The Chairman of the Jersey Consumer Council is calling for more clarity as plans are announced to charge GST on online purchases that exceed £60.
Carl Walker has described Ministers' intention to reduce the GST 'de minimus' to £60 from January 2023 as 'a bit of a double-edged sword'.
The value of imported items the 5% tax is applied to was cut to £135 in October 2020.
It had previously been £240.
It is set to be more than halved from 1 January 2023 if the latest Government Plan is approved when it is debated by the States Assembly in December.
That would make more of our online purchases taxable.
The Treasury has previously warned that it wants to collect GST on all goods imported into the island, regardless of their value.
Since the change last October, many islanders have complained about separate parcels being grouped together at Customs and taxed as a single order.

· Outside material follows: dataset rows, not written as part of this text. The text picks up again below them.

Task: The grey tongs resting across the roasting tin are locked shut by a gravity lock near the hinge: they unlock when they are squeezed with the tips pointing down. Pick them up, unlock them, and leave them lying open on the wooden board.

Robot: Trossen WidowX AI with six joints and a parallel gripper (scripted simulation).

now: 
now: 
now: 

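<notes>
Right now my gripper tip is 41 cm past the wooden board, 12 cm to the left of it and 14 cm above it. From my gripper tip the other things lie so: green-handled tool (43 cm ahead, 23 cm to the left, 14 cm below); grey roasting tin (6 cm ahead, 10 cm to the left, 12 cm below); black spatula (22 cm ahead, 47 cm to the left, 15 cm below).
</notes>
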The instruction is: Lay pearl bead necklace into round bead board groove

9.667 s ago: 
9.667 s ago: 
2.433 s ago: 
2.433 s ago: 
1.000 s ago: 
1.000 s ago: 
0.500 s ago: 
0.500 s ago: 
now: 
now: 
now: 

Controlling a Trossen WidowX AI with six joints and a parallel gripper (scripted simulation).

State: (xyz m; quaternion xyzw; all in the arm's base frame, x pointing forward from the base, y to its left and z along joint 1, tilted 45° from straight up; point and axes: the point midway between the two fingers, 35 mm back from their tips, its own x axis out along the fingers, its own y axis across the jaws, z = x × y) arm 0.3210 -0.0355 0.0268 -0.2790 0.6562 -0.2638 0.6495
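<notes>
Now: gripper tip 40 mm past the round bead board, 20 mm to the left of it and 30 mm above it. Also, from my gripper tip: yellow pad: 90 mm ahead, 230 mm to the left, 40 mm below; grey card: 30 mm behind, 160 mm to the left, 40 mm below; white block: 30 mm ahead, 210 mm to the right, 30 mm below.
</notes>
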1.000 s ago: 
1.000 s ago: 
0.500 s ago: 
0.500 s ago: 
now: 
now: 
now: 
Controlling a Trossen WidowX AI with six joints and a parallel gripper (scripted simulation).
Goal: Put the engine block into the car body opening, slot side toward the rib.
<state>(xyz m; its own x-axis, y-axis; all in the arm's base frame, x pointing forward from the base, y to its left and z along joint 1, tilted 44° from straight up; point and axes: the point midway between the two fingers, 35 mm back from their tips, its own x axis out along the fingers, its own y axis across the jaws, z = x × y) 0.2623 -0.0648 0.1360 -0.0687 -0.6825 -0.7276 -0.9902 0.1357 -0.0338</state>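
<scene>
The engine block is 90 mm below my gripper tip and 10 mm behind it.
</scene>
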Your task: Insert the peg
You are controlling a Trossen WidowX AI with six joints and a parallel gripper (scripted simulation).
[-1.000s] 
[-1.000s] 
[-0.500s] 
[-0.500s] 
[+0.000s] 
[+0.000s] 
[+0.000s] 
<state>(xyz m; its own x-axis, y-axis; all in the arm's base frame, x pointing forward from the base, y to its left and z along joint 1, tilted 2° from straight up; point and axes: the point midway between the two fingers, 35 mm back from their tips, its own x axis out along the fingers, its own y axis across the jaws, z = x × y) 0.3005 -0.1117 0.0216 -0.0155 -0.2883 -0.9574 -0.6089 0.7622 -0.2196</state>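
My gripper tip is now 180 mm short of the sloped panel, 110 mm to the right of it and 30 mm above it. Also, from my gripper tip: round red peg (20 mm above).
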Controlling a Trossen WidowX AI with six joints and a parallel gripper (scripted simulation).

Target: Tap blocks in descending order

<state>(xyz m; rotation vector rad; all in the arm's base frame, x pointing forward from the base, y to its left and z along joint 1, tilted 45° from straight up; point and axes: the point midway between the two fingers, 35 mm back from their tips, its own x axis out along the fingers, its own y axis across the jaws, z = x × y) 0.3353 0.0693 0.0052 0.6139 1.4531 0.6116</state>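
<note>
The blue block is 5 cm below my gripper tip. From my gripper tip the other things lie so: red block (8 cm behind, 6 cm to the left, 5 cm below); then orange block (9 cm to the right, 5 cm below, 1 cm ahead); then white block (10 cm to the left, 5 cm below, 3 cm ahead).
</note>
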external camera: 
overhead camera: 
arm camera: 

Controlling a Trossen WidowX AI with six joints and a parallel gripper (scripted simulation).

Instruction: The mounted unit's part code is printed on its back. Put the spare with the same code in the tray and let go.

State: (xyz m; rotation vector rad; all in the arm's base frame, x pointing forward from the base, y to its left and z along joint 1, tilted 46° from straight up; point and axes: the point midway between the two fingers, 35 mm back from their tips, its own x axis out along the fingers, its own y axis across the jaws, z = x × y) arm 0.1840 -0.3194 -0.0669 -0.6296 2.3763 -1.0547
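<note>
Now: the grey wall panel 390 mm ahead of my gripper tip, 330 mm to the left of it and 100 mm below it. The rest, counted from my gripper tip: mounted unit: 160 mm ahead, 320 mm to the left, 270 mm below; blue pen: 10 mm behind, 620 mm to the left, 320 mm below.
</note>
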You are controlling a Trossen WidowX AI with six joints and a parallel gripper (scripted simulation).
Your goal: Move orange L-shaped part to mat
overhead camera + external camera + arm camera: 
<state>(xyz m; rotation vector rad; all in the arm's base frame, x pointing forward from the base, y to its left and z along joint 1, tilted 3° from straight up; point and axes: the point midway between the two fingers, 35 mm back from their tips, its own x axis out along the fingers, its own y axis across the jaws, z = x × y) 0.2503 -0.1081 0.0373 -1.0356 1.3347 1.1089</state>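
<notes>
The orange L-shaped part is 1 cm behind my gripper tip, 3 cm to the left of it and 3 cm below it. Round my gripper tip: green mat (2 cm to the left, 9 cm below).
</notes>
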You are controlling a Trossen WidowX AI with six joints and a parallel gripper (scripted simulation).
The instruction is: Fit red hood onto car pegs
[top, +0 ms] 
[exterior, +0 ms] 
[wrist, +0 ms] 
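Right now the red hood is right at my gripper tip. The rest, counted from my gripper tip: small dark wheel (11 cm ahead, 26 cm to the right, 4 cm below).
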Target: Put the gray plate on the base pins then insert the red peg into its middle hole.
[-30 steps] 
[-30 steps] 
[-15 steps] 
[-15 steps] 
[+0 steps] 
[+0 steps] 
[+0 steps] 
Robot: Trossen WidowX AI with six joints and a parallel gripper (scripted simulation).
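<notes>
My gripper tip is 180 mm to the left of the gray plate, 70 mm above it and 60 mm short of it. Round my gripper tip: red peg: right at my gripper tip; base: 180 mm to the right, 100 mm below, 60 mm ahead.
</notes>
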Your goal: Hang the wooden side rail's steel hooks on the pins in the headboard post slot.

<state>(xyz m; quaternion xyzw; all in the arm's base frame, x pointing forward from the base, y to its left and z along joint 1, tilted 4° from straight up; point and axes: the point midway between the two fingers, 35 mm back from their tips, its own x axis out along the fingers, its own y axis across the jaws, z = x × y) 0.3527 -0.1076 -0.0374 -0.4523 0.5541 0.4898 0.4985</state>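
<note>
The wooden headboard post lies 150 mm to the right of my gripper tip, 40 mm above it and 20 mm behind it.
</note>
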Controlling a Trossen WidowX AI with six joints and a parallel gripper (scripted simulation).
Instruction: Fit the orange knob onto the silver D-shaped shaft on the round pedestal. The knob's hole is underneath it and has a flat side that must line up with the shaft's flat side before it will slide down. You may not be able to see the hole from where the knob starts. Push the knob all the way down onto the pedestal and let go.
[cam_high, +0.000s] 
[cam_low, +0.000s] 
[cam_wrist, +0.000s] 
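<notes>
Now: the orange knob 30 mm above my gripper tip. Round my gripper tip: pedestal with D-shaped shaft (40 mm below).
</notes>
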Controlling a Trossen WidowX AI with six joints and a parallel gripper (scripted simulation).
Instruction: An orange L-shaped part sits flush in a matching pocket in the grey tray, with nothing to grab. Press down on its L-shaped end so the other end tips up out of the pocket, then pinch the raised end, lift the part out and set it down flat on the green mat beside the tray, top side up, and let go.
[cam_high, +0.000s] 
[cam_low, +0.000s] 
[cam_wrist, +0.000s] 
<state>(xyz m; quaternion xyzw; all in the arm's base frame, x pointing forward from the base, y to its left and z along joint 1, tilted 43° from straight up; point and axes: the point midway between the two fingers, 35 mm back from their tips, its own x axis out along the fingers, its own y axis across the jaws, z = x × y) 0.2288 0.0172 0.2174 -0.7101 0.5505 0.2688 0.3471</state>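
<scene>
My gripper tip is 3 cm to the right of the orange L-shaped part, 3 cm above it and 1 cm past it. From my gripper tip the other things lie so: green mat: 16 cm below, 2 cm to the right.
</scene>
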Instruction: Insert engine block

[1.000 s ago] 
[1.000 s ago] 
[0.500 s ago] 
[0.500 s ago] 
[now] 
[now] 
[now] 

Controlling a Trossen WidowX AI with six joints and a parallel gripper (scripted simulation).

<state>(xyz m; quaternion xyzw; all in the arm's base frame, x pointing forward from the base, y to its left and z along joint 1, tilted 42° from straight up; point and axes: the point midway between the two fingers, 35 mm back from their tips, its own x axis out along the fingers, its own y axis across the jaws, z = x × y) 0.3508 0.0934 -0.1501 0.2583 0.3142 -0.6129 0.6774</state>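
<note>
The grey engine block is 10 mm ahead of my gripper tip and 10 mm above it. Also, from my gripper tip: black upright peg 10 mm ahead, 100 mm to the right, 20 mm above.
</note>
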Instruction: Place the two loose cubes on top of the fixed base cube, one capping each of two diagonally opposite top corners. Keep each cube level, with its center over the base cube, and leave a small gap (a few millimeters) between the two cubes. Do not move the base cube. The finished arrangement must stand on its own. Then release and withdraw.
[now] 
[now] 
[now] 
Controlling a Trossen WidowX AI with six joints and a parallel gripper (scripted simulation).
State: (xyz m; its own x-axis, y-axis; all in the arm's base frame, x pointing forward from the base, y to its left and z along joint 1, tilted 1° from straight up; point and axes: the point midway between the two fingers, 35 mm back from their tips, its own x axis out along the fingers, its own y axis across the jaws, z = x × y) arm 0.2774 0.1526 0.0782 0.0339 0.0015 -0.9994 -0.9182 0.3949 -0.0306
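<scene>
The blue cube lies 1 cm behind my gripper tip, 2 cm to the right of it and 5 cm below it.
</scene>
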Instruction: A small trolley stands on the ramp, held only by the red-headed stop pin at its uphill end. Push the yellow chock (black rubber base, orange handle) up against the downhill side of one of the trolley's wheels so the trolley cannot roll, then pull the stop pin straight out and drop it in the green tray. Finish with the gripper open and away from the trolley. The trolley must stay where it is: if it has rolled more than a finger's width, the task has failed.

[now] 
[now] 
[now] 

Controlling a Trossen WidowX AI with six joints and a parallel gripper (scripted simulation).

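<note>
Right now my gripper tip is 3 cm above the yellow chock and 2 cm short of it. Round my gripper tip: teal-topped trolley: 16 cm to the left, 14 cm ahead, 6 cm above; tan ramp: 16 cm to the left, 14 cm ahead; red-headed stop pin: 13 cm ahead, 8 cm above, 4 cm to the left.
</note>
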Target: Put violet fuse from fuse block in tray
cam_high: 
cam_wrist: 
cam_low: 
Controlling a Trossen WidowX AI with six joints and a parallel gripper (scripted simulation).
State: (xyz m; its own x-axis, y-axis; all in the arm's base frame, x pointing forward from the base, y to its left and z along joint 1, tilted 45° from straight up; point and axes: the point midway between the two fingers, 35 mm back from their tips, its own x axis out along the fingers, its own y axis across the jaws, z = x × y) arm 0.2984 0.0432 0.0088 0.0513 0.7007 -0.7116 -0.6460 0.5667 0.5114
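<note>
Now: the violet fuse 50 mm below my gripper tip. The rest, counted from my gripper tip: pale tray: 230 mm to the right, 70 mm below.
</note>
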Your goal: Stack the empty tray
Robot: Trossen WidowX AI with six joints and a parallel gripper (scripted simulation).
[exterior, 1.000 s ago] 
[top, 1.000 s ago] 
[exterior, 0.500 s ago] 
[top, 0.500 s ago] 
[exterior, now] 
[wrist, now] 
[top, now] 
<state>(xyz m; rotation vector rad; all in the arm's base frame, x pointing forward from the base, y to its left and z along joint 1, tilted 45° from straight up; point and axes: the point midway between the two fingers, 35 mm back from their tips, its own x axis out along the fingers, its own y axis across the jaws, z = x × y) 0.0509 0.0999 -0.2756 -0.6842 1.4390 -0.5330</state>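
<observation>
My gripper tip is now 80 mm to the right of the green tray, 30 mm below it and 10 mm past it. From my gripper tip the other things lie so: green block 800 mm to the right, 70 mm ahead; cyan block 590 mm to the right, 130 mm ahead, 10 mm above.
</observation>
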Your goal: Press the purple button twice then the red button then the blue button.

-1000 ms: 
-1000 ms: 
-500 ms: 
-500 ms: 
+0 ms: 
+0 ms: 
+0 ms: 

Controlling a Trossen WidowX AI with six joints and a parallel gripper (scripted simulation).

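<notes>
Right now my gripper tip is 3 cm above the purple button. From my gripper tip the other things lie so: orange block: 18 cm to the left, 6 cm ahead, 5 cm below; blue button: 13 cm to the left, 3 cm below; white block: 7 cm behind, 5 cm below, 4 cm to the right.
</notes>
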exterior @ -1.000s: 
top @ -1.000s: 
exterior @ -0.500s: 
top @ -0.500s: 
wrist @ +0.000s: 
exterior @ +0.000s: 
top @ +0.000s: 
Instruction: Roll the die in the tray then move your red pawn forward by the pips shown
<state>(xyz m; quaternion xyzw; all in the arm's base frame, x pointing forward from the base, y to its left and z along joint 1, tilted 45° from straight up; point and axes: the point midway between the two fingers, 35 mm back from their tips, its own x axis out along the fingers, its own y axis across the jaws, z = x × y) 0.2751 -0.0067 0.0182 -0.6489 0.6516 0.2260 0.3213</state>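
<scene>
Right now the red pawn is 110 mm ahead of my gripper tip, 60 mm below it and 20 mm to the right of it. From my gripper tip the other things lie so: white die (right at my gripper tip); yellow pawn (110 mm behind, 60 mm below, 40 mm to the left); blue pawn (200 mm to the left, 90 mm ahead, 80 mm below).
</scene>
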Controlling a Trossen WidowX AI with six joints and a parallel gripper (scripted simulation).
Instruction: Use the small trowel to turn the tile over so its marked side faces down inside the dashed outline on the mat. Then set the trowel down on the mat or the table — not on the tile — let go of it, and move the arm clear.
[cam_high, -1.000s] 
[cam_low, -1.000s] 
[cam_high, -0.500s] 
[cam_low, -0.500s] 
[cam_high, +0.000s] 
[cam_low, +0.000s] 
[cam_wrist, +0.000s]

The Consumer Council has heard from shoppers charged the 5% tax where the value of multiple packages - arriving on the same day and addressed to the same person - exceeded the £135.
"We know that this (de minimum change) isn't going to come into force for another couple of years - so that gives the government and the Customs team ample opportunity to give some more clarity and some more communication on the issue of people's parcels being grouped together...their total value being added up and if that exceeds the threshold then GST being applied."
There are also plans to make all online retailers operating in Jersey, who turnover more than £300,000, collect GST at the point of sale.
"For those consumers who use Amazon regularly and other online retailers, they'll start to see an extra 5% added to their bill when they are checking out their baskets.
The slight good news is that those smaller niche retailers who don't exceed the £300,000 will be able to carry on as normal."
There had been concerns that smaller, specialist retailers, might stop supplying to Jersey.
"There is still that fear, because we don't know for certain which of the big retailers will add GST at source. There is still that worry that some of them may switch off, or there may be some confusion in the early phases - but there is two years to sort it out."
Mr Walker doesn't think the planned GST changes will achieve Ministers' aim to drive more people to the St Helier high street.
"Simply adding 5% on to to competition to create this 'level playing field' isn't going to work. The government may have inadvertently had the opposite effect, because they have assured us that when contacting online retailers and asking them to add GST they have also reminded them they shouldn't be charging VAT. We know what it's like to shop around and try to find that item with the VAT removed. It might now become a matter of course - so rather than the cost of online shopping going up in some instances, it actually could be coming down."